Thursday, January 31, 2013

Stories of dignity and complexity



Called by some—and I wouldn’t disagree—one of the greatest living writers of short stories, Alice Munro, who is 81, keeps producing fiction of the highest quality.


Dear Life (Knopf, 2012, $26.95), the Canadian writer’s 13th story collection, includes 14 stories, though the last four, she writes, introducing a section called “Finale,” “form a separate unit, one that is autobiographical in feeling, though not, sometimes, entirely so in fact.”
Yet even these last four each have a structure, a pace and an epiphany that make them good stories, even Munro stories, despite her comments in “Dear Life,” the final story, that “this is not a story, only life,” and, “It wouldn’t do in fiction.”
As I and others have noted, Munro’s stories have the feel of novels. They often encompass a character’s lifespan. And while they develop through a series of scenes played out in both physical and psychological detail, she suddenly will often move the narrative forward or backward several years or even decades.
For example, in “Train,” one of the book’s better stories, though it’s difficult to rank one higher than another, after following Jackson and Belle through many years of living together in a nonsexual relationship, he abandons her, and we’ve moved years ahead. Then we suddenly go back several decades to when Jackson was in high school. We’re in a different, though related narrative that provides insight into the one we were reading.

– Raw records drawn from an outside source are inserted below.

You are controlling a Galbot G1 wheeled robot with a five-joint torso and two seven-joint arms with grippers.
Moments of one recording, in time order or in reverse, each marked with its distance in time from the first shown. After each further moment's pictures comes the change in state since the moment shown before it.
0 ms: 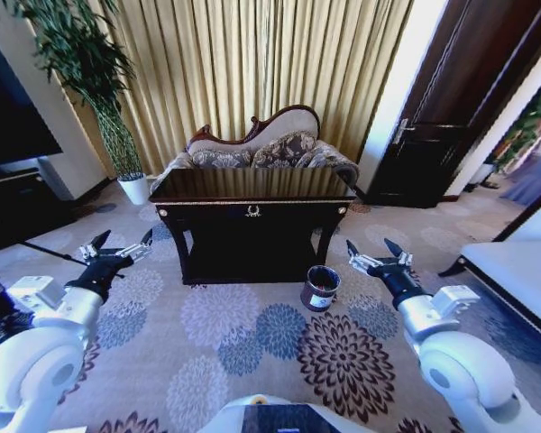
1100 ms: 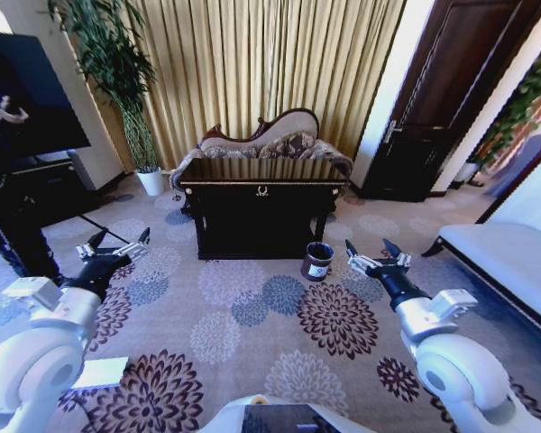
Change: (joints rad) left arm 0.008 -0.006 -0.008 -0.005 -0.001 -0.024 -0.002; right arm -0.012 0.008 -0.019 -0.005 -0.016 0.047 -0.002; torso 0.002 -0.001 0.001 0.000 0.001
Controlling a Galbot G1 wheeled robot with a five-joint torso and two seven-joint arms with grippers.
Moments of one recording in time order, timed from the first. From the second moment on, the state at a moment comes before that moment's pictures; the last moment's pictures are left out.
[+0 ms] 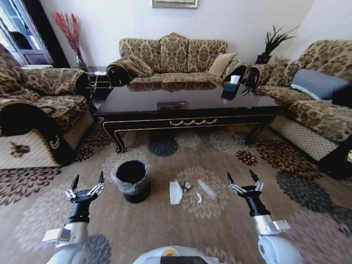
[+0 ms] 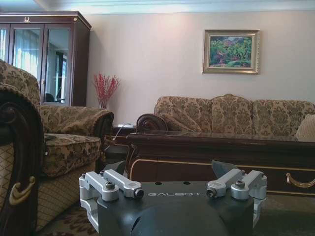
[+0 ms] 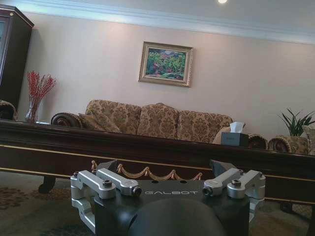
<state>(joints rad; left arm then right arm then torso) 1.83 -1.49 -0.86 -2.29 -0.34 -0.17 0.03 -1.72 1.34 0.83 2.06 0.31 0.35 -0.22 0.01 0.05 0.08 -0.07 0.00</state>
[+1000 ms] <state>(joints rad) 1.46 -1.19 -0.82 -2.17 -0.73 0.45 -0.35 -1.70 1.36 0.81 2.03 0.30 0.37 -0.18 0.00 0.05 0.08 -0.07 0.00</state>
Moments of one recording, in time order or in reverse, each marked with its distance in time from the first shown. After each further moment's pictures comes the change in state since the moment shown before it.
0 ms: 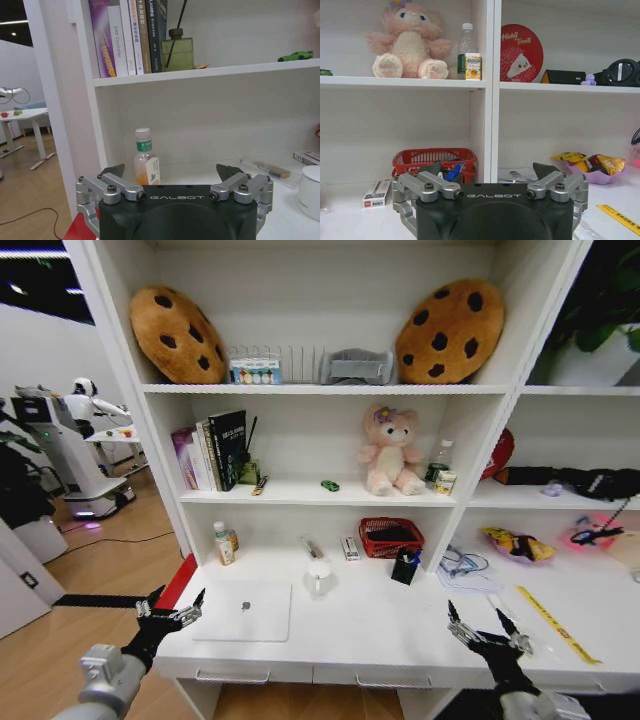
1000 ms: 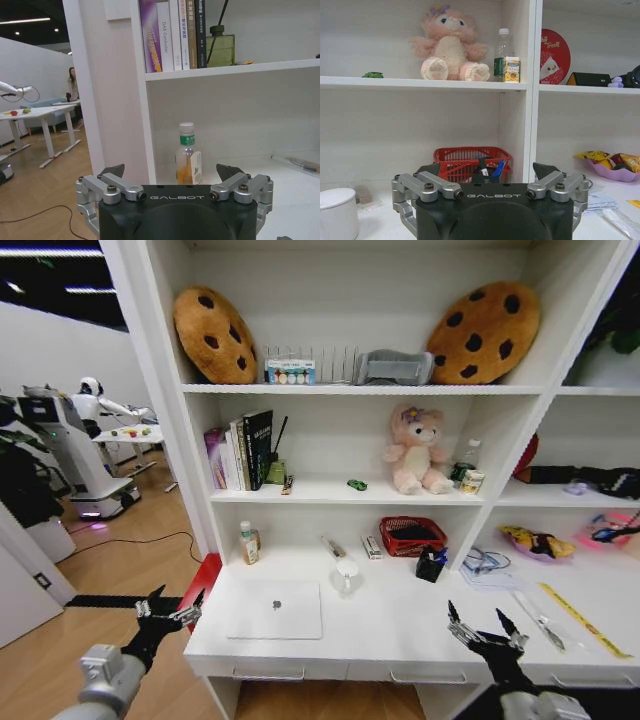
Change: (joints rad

Then we return to the present, and the entire story now makes better sense.
Munro often uses trains in her stories, including three here. Trains involve movement, provide means of escape and often lead to encounters with strangers.
In “To Reach Japan,” a woman leaves her husband in Vancouver and gets on a train with her daughter to go to Toronto, where she hopes to find a man she met at a party. She sends a message to the newspaper where he works that reads, “Writing this letter is like putting a note in a bottle—and hoping it will reach Japan.”
In “Leaving Maverley,” another of the better stories, Ray, a night watchman, is asked to walk a girl home from the movie theater where works on Saturday nights as a ticket taker. These two end up leaving the town of Maverley for different reasons. Leah, the girl, runs off with the minister’s son, a saxophone player. Years pass, and scandal follows Leah, who leaves the minister’s son for a minister, who eventually leaves her for another minister. Meanwhile, Ray marries and, years later, goes to visit his wife in a hospital, where she lies in a coma. When she dies, he carries with him “something like a lack of air, of proper behavior in his lungs, a difficulty that he supposed would go on forever.”
Many of the stories are set in the 1950s, while often spilling forward into the 1970s or beyond. And Munro punctuates the stories with comments from the narrators about how things were back then. Greta, in “To Reach Japan,” notes that “feminism was not even a word people used.” And in “Amundsen,” the narrator mentions butter and comments that “it was called butter but it was really orange-streaked margarine, colored in the kitchen as was the only legal way in those days.”
Her women characters often face a world in which their options for work are limited to housewife, office worker, teacher or nurse, but they tend to find ways of fighting these limitations.
Munro’s language is so accessible and engrossing that it disguises the complexity of her stories. She also captures characters with apt descriptions. In describing Greta and her husband, Peter, she writes: “She avoided anything useful like the plague. It seemed he did the opposite.” And later: “His opinions were something like his complexion,” which was light-colored, never flushed.
In “Pride,” a story about two sad, lonely people who move into a sad, lonely old age, the unnamed narrator, a man with a harelip who has cut himself off from friendship, describes Oneida: “She was laughing almost soundlessly, a laugh that might even indicate that she was in pain.”
We as readers are sure that these two will end up together, but in the end his pride keeps them apart. Munro wrests the story from being depressing by ending with an arresting image of baby skunks playing in a birdbath in the backyard. Oneida says, “Have you ever seen such a sight?” The narrator says, “Never. I thought she might say another thing, and spoil it, but no, neither of us did. We were as glad as we could be.” 
This is what Munro does in all her stories. She takes us into characters’ lives so that they feel real. She takes them through various experiences that don’t usually go where we expect. And while she refuses to concoct happy endings, her characters often come to places of deeper understanding that also bring readers a greater sense of the complexity and dignity of people’s lives.